▶ [Directions for this task]: Reproduce all records below exactly.

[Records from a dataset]
>>>
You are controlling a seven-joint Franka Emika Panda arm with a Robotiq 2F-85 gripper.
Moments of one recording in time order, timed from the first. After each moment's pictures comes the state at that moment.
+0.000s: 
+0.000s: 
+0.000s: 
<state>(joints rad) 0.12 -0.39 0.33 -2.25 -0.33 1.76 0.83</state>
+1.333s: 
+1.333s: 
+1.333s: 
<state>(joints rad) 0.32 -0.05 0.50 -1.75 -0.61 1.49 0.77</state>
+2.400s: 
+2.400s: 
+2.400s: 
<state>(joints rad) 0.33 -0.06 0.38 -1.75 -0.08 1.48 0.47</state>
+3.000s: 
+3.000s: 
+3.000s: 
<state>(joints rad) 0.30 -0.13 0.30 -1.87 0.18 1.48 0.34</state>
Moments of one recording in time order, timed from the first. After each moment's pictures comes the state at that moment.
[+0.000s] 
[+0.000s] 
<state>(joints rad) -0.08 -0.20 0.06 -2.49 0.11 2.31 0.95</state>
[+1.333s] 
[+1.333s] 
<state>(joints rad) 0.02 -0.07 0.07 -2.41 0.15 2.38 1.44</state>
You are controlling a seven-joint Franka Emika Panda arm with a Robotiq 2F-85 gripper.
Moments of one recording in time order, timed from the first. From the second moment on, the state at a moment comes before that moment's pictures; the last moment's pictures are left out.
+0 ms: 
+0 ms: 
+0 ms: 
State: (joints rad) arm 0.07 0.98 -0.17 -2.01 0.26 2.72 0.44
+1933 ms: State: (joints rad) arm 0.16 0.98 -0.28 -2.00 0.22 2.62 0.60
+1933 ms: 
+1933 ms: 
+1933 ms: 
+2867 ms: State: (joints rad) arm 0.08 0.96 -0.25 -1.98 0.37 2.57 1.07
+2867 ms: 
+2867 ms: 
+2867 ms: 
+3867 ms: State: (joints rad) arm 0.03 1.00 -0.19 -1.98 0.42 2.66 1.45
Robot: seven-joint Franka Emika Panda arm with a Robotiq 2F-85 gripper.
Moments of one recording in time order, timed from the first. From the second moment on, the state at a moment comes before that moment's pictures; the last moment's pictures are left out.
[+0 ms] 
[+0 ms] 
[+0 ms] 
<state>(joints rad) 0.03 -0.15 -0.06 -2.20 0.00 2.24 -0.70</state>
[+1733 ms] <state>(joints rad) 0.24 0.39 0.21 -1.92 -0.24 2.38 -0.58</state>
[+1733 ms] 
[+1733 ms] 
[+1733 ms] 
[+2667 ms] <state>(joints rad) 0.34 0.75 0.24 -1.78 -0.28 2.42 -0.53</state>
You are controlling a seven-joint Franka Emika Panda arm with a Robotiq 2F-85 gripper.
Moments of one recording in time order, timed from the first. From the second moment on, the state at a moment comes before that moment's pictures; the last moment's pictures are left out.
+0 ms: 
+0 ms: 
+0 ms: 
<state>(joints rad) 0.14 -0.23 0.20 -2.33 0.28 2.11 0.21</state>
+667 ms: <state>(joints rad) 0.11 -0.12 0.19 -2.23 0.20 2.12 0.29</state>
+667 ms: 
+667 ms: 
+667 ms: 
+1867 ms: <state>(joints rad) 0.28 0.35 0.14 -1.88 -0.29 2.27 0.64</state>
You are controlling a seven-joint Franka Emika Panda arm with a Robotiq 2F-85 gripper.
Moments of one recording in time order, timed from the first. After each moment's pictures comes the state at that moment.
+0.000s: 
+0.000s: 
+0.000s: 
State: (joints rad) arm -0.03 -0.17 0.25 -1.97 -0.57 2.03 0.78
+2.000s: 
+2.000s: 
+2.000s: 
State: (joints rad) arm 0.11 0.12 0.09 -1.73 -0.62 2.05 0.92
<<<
▶ [Answer section]:
You are controlling a seven-joint Franka Emika Panda arm with a Robotiq 2F-85 gripper.
Moments of one recording in time order, timed from the first. After each moment's pictures comes the state at that moment.
+0.000s: 
+0.000s: 
+0.000s: 
<state>(joints rad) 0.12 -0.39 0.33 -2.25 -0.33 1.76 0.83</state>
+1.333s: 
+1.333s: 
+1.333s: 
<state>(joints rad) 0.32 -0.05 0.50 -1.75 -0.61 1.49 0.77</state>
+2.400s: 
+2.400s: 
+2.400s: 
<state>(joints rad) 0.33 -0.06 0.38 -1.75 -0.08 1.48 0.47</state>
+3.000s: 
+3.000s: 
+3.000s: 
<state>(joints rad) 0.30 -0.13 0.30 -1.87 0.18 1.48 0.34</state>
Moments of one recording in time order, timed from the first. After each moment's pictures comes the state at that moment.
[+0.000s] 
[+0.000s] 
<state>(joints rad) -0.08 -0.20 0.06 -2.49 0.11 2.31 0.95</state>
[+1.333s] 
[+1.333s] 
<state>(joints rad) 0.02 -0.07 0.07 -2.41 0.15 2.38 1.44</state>
You are controlling a seven-joint Franka Emika Panda arm with a Robotiq 2F-85 gripper.
Moments of one recording in time order, timed from the first. From the second moment on, the state at a moment comes before that moment's pictures; the last moment's pictures are left out.
+0 ms: 
+0 ms: 
+0 ms: 
State: (joints rad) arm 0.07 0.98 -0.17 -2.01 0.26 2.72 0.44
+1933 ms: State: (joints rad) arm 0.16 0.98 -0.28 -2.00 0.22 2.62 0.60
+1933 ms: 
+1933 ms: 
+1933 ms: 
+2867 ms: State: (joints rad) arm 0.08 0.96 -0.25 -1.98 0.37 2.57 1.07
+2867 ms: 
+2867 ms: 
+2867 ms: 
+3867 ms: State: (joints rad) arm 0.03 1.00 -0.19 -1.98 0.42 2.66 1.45
Robot: seven-joint Franka Emika Panda arm with a Robotiq 2F-85 gripper.
Moments of one recording in time order, timed from the first. From the second moment on, the state at a moment comes before that moment's pictures; the last moment's pictures are left out.
[+0 ms] 
[+0 ms] 
[+0 ms] 
<state>(joints rad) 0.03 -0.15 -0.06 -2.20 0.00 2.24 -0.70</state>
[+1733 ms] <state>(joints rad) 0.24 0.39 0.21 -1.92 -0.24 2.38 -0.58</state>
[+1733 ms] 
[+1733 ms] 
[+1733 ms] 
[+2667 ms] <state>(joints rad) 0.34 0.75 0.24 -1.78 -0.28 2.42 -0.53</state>
You are controlling a seven-joint Franka Emika Panda arm with a Robotiq 2F-85 gripper.
Moments of one recording in time order, timed from the first. From the second moment on, the state at a moment comes before that moment's pictures; the last moment's pictures are left out.
+0 ms: 
+0 ms: 
+0 ms: 
<state>(joints rad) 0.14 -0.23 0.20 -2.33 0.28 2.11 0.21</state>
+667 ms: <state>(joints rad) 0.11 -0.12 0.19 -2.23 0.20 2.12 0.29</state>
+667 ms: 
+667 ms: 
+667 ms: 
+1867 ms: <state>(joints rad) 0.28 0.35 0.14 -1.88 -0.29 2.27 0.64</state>
You are controlling a seven-joint Franka Emika Panda arm with a Robotiq 2F-85 gripper.
Moments of one recording in time order, timed from the first. After each moment's pictures comes the state at that moment.
+0.000s: 
+0.000s: 
+0.000s: 
State: (joints rad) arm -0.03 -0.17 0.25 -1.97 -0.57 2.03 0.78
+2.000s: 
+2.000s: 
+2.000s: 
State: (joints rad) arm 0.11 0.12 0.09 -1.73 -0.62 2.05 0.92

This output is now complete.